How to scrape the web for LLM in 2024: Jina AI (Reader API), Mendable (firecrawl) and Scrapegraph-ai

3 min read 1 year ago
Published on Aug 11, 2024 This response is partially generated with the help of AI. It may contain inaccuracies.

Table of Contents

Introduction

In this tutorial, we will explore how to scrape the web effectively for large language models (LLMs) in 2024 using three powerful tools: Jina AI, Mendable's Firecrawl, and Scrapegraph-ai. Web scraping is essential for gathering data, and this guide will provide you with practical steps to get started, whether you're a developer or an AI enthusiast.

Step 1: Set Up Your Environment

Before diving into scraping, ensure you have the necessary tools and environment set up.

  • Install Python: Make sure you have Python installed on your machine. You can download it from the official website.
  • Install Jupyter Notebook: This is crucial for running the code examples provided. You can install it via pip:
    pip install notebook
    
  • Clone the Code Repository: Access the repository where the tutorial code is hosted. Use the following command in your terminal:
    git clone https://github.com/trancethehuman/ai-workshop-code.git
    
  • Navigate to the Notebook: Change directories to access the Jupyter notebook:
    cd ai-workshop-code/Web_scraping_for_LLM_in_2024
    

Step 2: Use Jina AI Reader API

Jina AI offers a powerful tool for extracting information from web pages. Follow these steps to implement it.

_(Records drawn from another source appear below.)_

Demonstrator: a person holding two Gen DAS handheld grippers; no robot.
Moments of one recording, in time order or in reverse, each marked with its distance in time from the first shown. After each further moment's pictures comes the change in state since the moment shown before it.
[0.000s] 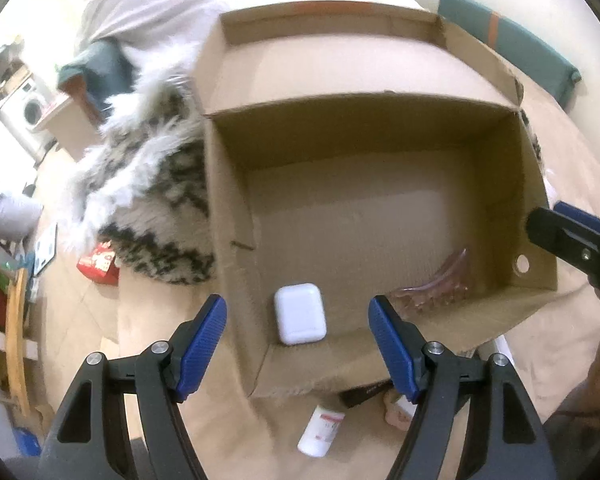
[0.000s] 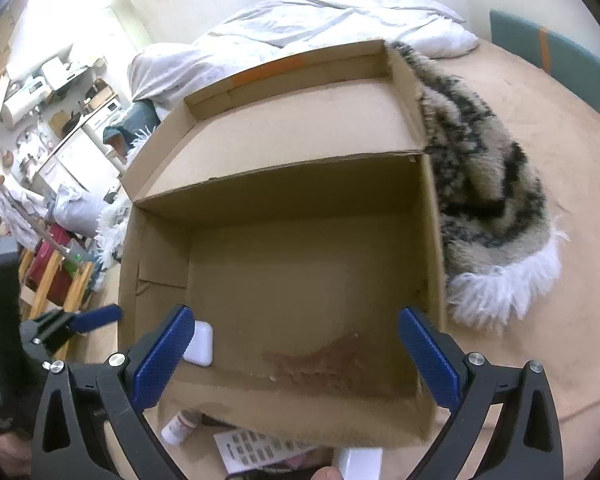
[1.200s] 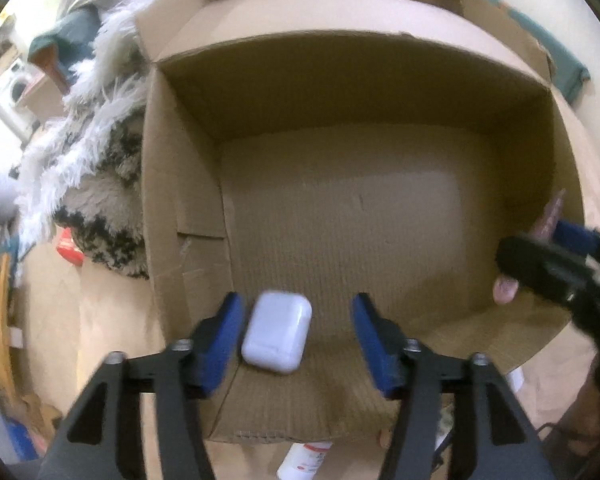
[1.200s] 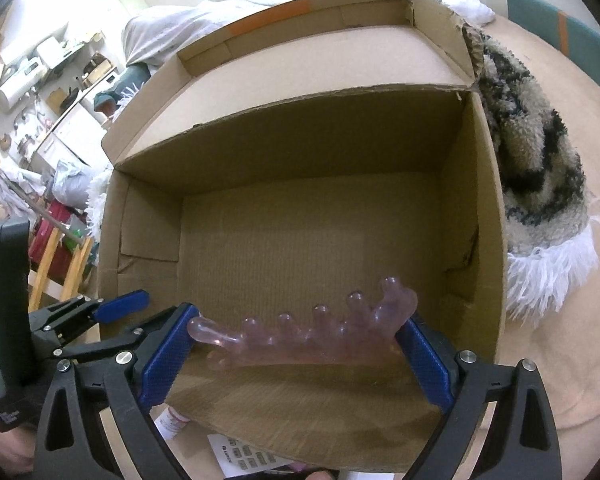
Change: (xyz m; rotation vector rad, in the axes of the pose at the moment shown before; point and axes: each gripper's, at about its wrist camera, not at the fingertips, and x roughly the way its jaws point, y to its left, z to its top) left arm 0.056 -0.002 0.008 0.003 0.088 -0.036; right arm 0.052 0.009 -0.002 -0.012 0.123 0.024
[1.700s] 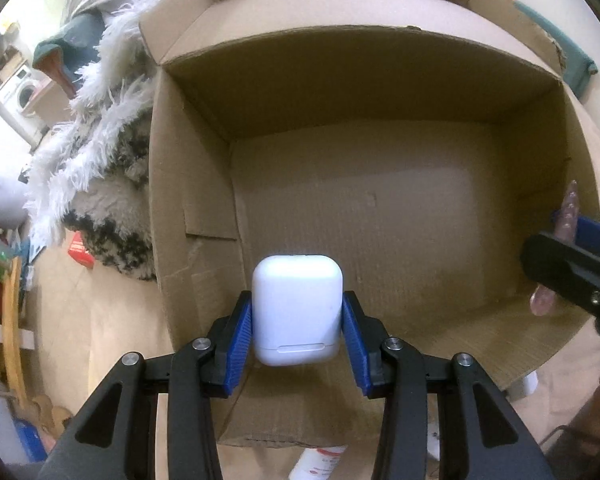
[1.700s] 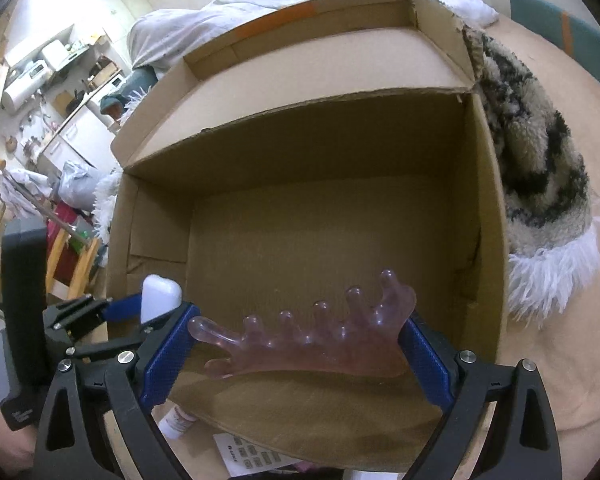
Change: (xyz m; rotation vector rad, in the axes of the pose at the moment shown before) left arm 0.009 -0.009 0.008 -0.013 0.001 0.040; right arm -0.003 0.003 0.000 -0.015 -0.011 -0.001
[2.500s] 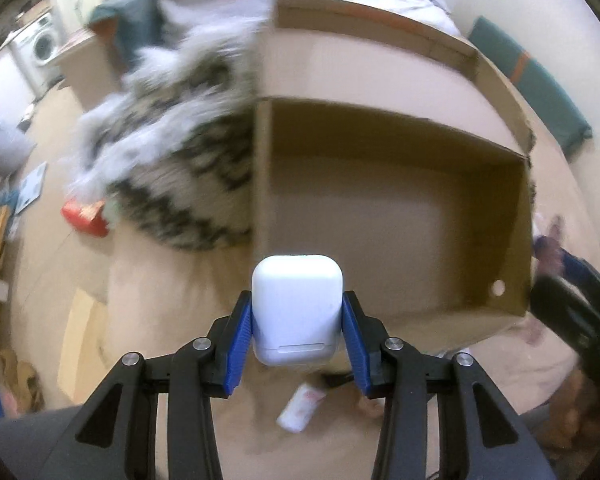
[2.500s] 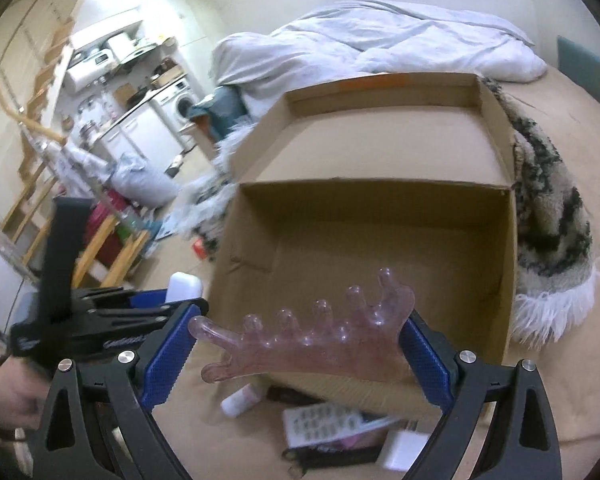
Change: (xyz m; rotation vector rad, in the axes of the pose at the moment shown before) left arm -0.077 0.033 -0.008 -0.144 -0.005 -0.106; right arm -0.070 0.029 -0.004 -0.107 -0.101 0.140
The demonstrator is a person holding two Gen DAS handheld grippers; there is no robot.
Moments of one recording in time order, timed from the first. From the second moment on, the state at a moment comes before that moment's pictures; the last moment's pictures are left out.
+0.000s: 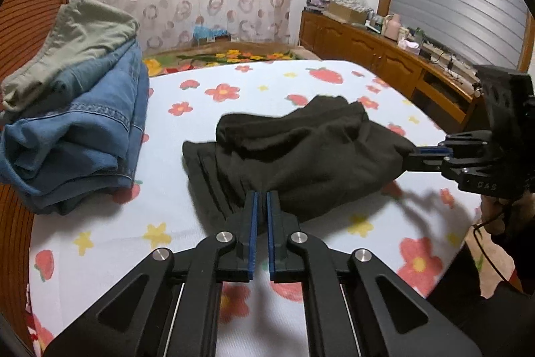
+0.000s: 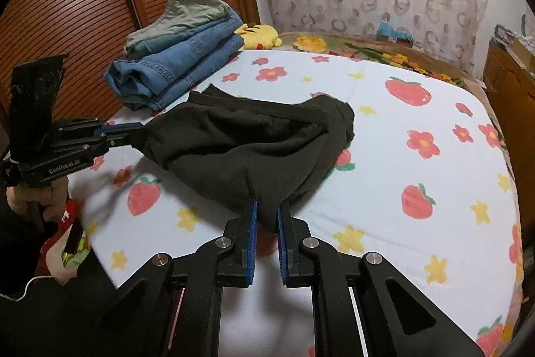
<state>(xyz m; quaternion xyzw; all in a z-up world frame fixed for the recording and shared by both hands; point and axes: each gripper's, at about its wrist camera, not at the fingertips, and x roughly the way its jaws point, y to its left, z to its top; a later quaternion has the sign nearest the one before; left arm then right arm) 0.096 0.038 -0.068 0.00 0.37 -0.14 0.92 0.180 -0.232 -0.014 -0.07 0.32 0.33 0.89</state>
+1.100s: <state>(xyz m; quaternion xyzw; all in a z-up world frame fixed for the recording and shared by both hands) 0.078 0.026 -0.067 0.02 0.38 -0.15 0.91 0.124 -0.257 -0.005 -0.07 0.30 0.30 0.90</state>
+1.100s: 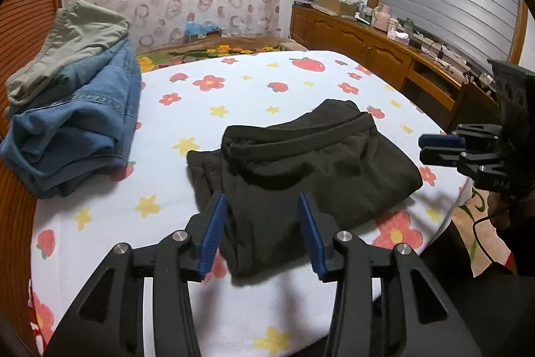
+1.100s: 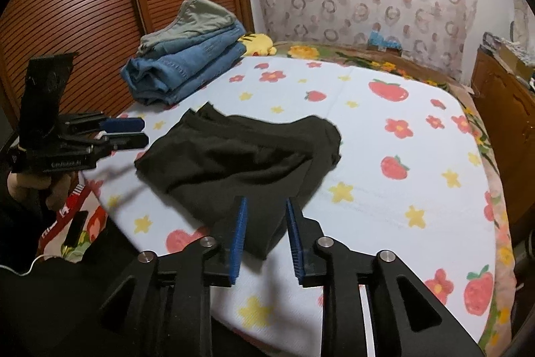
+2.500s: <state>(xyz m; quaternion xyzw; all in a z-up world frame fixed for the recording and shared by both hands) 0.151 0.023 -0.047 0.03 0.35 -0.15 0.92 0.195 -0.234 -0.023 -0.05 0.29 0.30 0.91</state>
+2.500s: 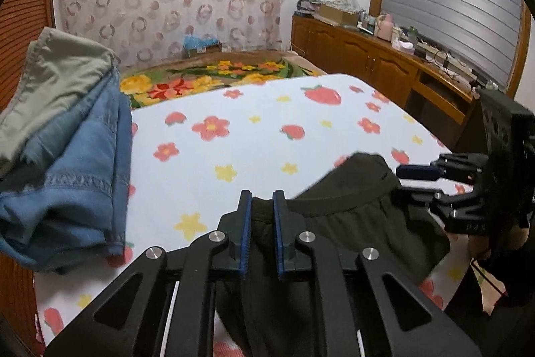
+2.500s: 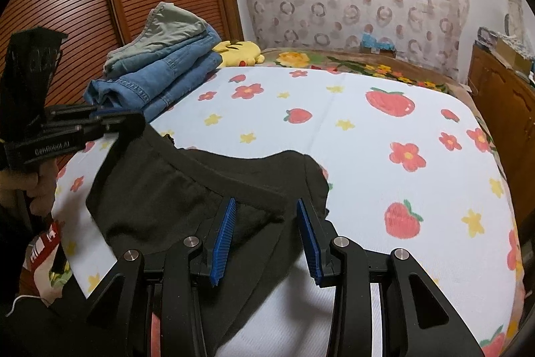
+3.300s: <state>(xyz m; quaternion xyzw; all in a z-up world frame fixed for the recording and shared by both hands) 0.163 0.036 -0.060 0.02 0.35 -0.11 0.93 0.209 -0.209 0.014 -0.08 0.25 0.31 0.91</state>
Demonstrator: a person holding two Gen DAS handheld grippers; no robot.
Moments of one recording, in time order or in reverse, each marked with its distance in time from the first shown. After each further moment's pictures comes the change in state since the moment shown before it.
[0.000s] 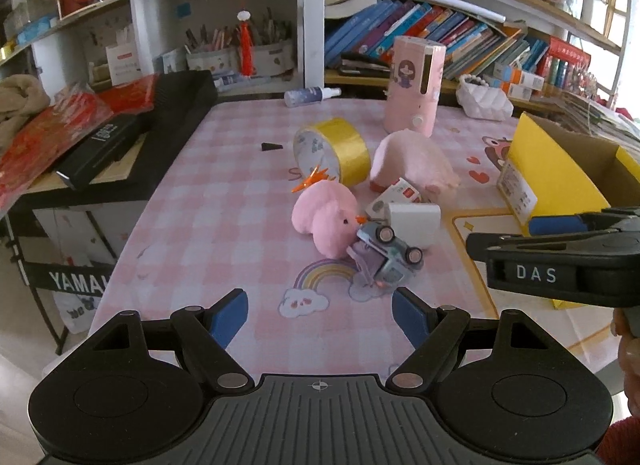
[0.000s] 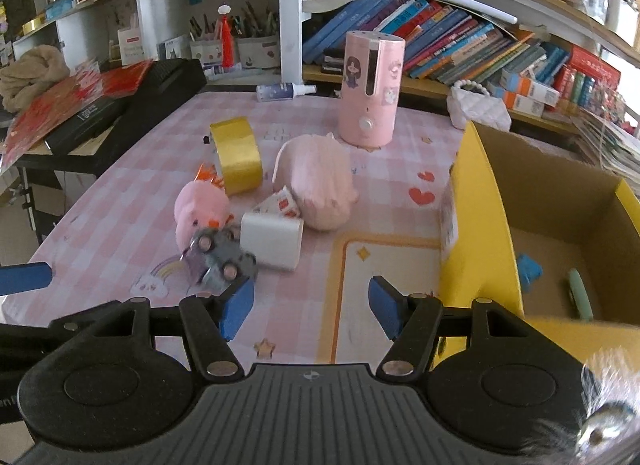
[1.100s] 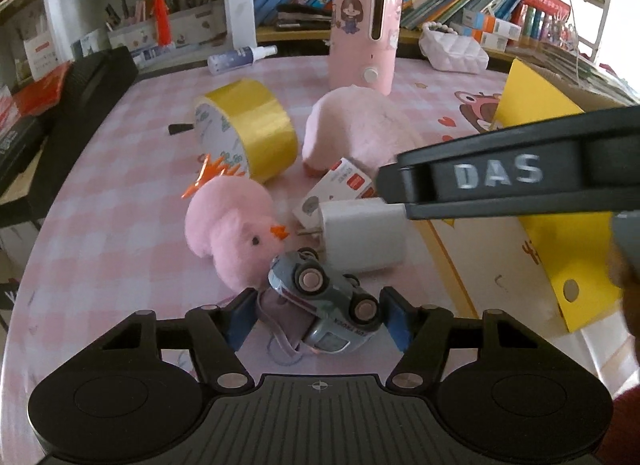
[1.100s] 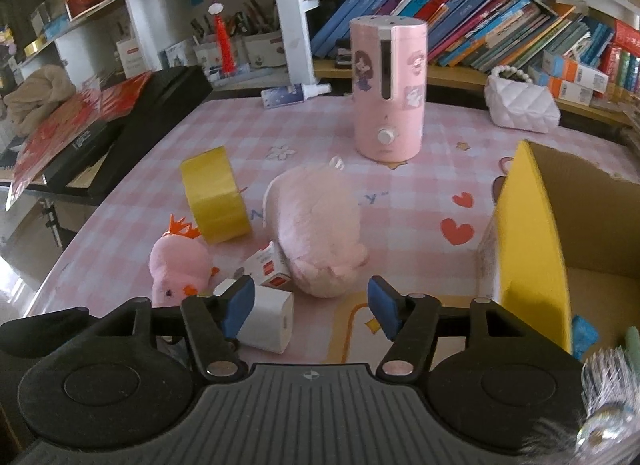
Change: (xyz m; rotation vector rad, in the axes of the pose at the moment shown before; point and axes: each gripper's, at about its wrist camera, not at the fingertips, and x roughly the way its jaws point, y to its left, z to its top) left arm 0.088 -0.040 0.026 0.078 0.114 -0.102; right arm 0.069 -0.035 0.048 0.051 0.045 0.146
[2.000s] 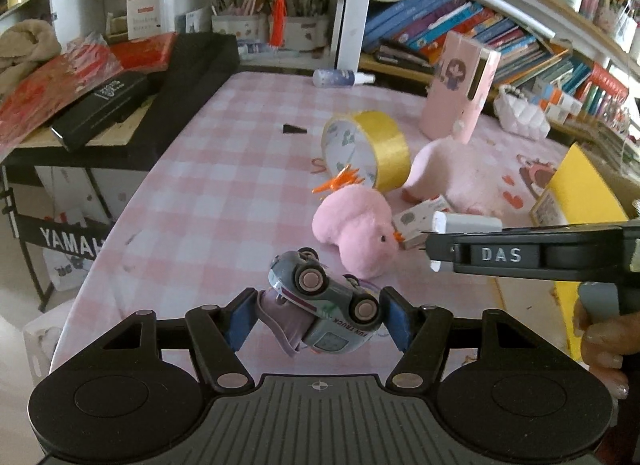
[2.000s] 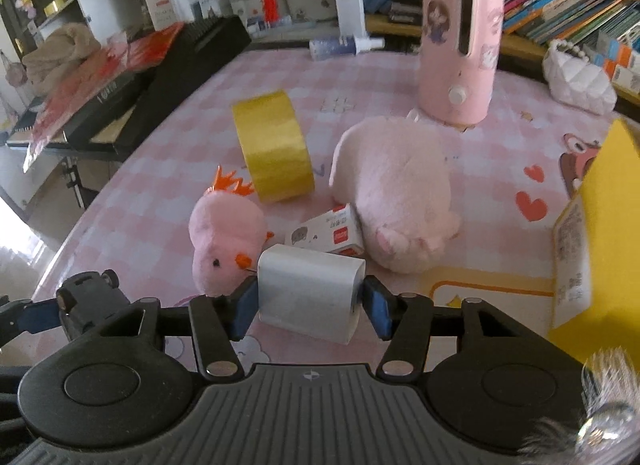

  • Install Jina AI: Run the following command to install the Jina AI library:
    pip install jina
    
  • Set Up the Reader API: Import the necessary modules in your Jupyter notebook:
    from jina import Client
    
  • Create a Client Instance: Establish a connection to the Jina service:
    client = Client(host='http://localhost:5100')  # Adjust the host as needed
    
  • Send a Request to the Reader: Use the Reader API to extract data from a target URL:
    response = client.post('/search', {'text': 'Your query here'})
    

Step 3: Implement Mendable's Firecrawl

Firecrawl is designed for efficient web crawling. Here's how to use it:

  • Visit Firecrawl's Site: Access Firecrawl's official page to get started.
  • Set Up Your Firecrawl Project: Follow the documentation to configure your crawler settings.
  • Run a Basic Crawl: Use the command line to initiate a crawl:
    firecrawl start --url https://example.com
    

Step 4: Explore Scrapegraph-ai

Scrapegraph-ai is another robust tool for web scraping. Let's dive into its setup.

  • Clone the Scrapegraph-ai Repository: Access the GitHub repo and clone it:
    git clone https://github.com/VinciGit00/Scrapegraph-ai.git
    
  • Install Required Dependencies: Navigate to the cloned repository and install dependencies:
    cd Scrapegraph-ai
    pip install -r requirements.txt
    
  • Run Scraping Scripts: Follow the examples in the repository documentation to start scraping:
    python scrape.py --url https://example.com
    

Conclusion

In this tutorial, we covered the essential steps to scrape the web for LLMs using Jina AI, Mendable's Firecrawl, and Scrapegraph-ai. You learned how to set up your environment, utilize each tool, and initiate web scraping tasks.

As a next step, experiment with different URLs and queries to gather data that can train or enhance your language models. Happy scraping!